Lines with the word "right" are the answer; copy each of them from the data below.
━━━ Supplied data
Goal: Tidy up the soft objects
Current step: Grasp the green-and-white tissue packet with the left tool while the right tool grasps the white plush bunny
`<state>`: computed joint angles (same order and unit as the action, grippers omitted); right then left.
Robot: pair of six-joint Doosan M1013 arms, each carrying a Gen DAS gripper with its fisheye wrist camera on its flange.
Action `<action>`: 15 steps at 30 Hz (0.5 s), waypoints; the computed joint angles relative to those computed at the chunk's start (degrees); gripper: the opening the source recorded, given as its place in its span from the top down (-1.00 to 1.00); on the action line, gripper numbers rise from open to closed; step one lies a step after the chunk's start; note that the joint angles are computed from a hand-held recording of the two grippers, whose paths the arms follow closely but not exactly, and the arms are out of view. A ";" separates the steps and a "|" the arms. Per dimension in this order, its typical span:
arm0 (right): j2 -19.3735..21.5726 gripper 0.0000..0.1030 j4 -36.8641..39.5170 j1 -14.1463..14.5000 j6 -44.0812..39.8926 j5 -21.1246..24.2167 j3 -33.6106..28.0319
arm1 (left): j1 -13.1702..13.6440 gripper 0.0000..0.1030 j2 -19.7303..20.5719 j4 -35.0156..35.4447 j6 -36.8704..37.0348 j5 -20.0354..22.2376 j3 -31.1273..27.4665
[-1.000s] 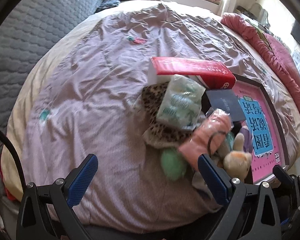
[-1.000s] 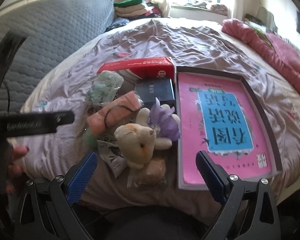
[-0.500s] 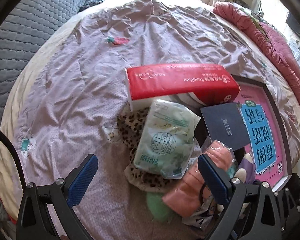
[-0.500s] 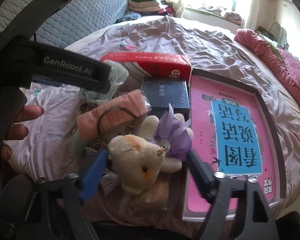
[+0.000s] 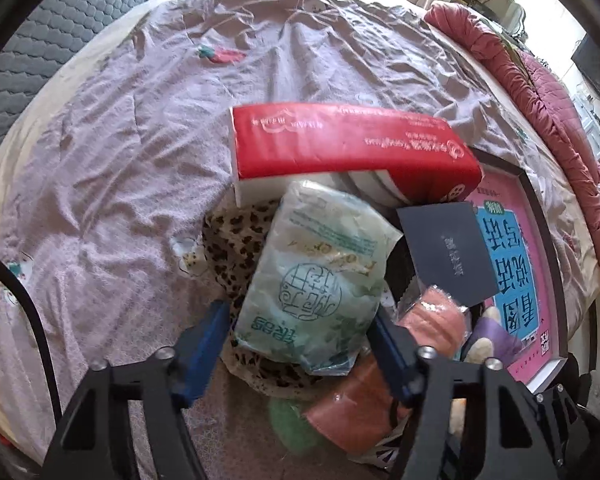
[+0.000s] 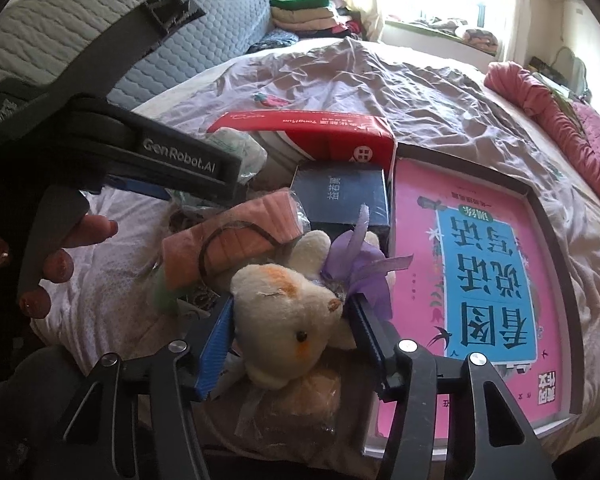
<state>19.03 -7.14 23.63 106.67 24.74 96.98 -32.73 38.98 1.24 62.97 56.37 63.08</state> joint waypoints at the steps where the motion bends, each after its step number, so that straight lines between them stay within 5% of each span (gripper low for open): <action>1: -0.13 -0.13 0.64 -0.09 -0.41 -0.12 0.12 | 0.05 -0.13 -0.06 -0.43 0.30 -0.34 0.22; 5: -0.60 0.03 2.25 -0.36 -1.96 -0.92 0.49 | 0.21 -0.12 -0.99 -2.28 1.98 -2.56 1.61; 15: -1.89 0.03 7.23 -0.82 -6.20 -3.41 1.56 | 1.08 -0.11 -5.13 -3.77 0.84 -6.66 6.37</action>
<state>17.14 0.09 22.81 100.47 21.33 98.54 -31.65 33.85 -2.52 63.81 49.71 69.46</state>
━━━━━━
_Solution to the exercise_.
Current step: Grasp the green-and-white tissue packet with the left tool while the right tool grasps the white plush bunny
`<state>`: computed joint angles (same order and unit as the action, grippers omitted); right then left.
arm0 (right): j2 -19.3735..21.5726 gripper 0.0000..0.1030 j4 -36.8641..39.5170 j1 -14.1463..14.5000 j6 -44.0812..39.8926 j5 -21.1246..24.2167 j3 -33.6106..28.0319

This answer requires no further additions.